(Beginning of Data for this task)
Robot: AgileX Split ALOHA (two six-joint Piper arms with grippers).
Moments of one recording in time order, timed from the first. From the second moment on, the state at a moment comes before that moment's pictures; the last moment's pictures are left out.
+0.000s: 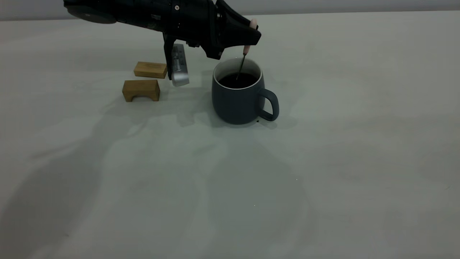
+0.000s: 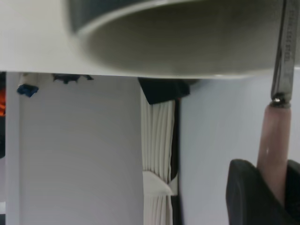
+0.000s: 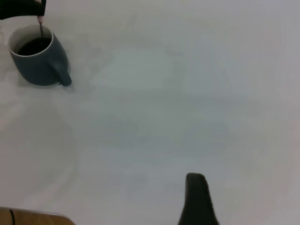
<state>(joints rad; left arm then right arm) -0.28 2.51 -1.55 -1.68 0.79 -0.71 0.02 0.02 -0.47 0.07 1.13 -0.11</state>
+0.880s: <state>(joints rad) -0.29 2.51 -1.56 -1.65 0.75 -0.75 0.02 0.02 -0.47 0.07 1.13 -0.11</state>
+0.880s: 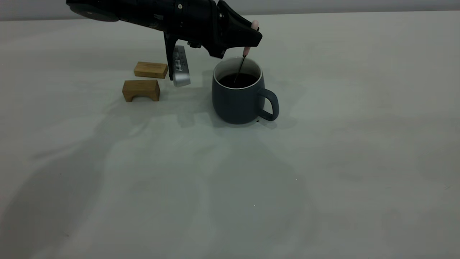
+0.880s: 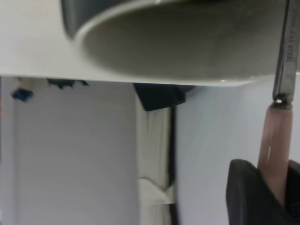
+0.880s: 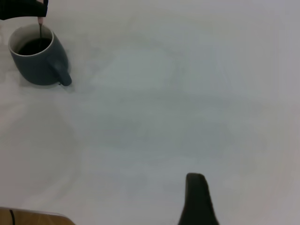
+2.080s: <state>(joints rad) -0.25 2.50 -1.56 -1.43 0.97 -0.86 0.02 0.02 -0.47 0.07 1.13 -0.11</state>
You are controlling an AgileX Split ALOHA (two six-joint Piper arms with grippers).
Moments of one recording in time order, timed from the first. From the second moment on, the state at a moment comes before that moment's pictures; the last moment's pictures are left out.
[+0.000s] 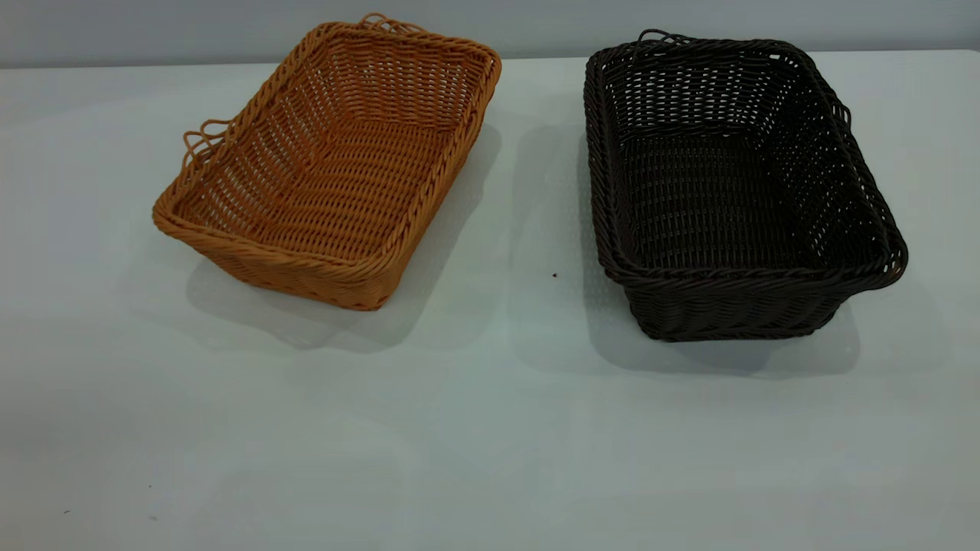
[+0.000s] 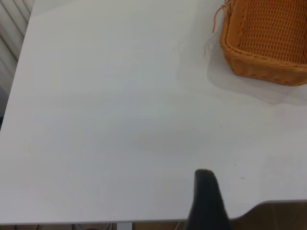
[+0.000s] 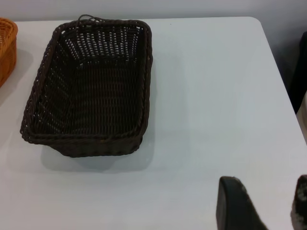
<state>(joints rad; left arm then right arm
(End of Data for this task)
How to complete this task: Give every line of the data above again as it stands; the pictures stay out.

Answer to this problem:
Robot: AgileX Split ALOHA (two six-joint Piper arms with grippers).
Moments of one recording in time order, timed from the first. From the second moment on, the state at a moment comes before that moment's pictures; the last moment's pictures are left out.
+0.000s: 
+0.000s: 
+0.000s: 
<state>(joints rad; left arm then right arm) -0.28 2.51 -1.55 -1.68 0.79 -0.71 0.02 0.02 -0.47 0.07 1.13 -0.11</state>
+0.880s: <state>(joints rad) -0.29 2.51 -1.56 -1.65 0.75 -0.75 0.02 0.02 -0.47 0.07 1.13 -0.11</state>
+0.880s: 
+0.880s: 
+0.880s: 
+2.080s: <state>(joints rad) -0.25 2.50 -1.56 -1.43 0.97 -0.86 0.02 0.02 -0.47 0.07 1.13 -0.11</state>
You are controlling an AgileX Split ALOHA (two six-joint Piper arms with grippers).
Moments of one recording in time order, timed from the first. From the second moment on, the state at a moment comes before that moment's pictures; the last moment's pictures are left out.
[+0.000s] 
[+0.000s] 
[+0.000s] 
<state>(joints rad; left arm then right arm

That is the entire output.